_Your goal_
Collect from the data below each line with "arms".

_Given material_
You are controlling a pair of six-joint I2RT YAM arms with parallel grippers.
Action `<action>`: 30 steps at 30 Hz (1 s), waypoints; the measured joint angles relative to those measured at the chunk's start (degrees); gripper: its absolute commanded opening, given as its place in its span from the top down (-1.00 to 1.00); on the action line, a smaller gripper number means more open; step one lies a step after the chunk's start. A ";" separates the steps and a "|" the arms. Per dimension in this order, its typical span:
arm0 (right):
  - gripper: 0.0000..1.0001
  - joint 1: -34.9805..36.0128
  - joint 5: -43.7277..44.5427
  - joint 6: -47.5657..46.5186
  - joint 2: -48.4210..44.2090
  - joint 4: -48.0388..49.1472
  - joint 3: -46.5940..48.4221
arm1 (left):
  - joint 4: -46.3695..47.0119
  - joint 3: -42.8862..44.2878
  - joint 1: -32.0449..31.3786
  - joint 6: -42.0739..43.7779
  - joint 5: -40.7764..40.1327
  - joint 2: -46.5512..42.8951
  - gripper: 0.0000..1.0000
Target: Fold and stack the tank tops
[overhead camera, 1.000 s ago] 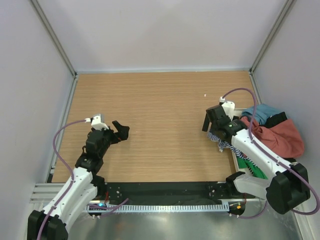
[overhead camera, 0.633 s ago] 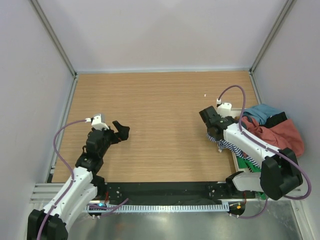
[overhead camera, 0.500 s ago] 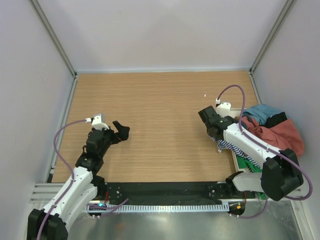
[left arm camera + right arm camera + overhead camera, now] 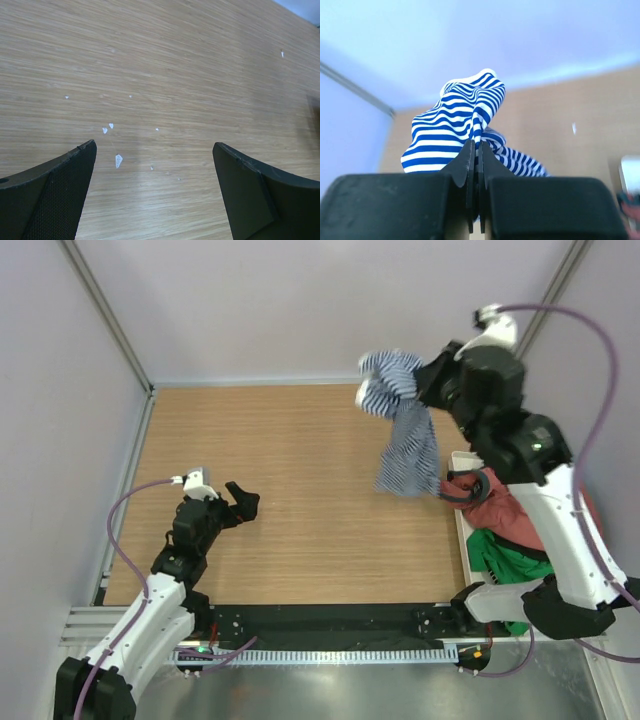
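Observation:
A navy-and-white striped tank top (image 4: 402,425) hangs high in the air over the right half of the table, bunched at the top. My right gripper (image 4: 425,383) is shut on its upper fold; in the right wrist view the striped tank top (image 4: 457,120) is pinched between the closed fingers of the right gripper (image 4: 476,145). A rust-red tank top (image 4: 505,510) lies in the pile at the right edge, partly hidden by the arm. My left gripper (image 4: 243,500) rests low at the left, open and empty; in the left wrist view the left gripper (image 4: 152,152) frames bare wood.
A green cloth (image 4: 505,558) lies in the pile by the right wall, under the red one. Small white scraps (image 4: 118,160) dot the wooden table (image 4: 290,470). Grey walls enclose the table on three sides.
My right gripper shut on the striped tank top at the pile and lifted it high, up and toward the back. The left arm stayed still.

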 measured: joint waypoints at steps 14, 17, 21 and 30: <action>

_Answer section_
You are controlling a pair of six-joint I2RT YAM arms with parallel grippers.
Action `<action>`: 30 steps at 30 Hz (1 s), waypoints; the measured joint angles relative to those measured at the chunk's start (degrees); gripper: its absolute commanded opening, given as its place in its span from the top down (-1.00 to 1.00); on the action line, a smaller gripper number means more open; step one lies a step after the chunk's start. A ";" separates the steps and a "|" the arms. Per dimension in this order, its typical span:

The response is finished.